**EXERCISE DIRECTIONS**
From the data that follows, print exactly the lines starting at the one containing "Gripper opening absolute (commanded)" and ending at the one containing "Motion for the"; include both of them and nothing more.

**DATA SECTION**
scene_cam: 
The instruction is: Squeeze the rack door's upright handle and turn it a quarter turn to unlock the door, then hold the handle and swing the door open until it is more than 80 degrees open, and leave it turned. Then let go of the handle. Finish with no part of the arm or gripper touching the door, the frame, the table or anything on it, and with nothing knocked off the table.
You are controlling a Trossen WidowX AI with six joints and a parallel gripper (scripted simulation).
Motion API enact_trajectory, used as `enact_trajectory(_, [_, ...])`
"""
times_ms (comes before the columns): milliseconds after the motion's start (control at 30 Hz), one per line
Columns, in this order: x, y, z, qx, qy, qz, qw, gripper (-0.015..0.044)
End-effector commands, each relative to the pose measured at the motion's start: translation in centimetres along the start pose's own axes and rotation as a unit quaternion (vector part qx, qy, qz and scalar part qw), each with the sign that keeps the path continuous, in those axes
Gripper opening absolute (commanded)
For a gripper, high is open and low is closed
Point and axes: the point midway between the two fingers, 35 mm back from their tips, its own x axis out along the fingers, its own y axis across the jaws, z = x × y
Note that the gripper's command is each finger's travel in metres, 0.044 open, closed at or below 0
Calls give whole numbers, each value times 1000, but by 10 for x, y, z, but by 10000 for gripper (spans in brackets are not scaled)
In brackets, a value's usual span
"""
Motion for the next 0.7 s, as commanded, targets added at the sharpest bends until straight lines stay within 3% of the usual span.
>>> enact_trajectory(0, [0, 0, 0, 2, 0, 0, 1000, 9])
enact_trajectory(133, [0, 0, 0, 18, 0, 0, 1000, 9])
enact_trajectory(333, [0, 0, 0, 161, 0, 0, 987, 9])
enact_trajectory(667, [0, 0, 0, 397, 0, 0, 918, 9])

**ANSWER BELOW**
Gripper opening absolute (commanded)
For a gripper, high is open and low is closed
Point and axes: the point midway between the two fingers, 35 mm back from their tips, its own x axis out along the fingers, its own y axis across the jaws, z = x × y
Note that the gripper's command is each finger's travel in metres, 0.044 open, closed at or below 0
Calls give whole numbers, each value times 1000, but by 10 for x, y, z, but by 10000 for gripper (spans in brackets are not scaled)
In brackets, a value's usual span
"""
Motion for the next 0.7 s, as commanded, targets added at the sharpest bends until straight lines stay within 3% of the usual span.

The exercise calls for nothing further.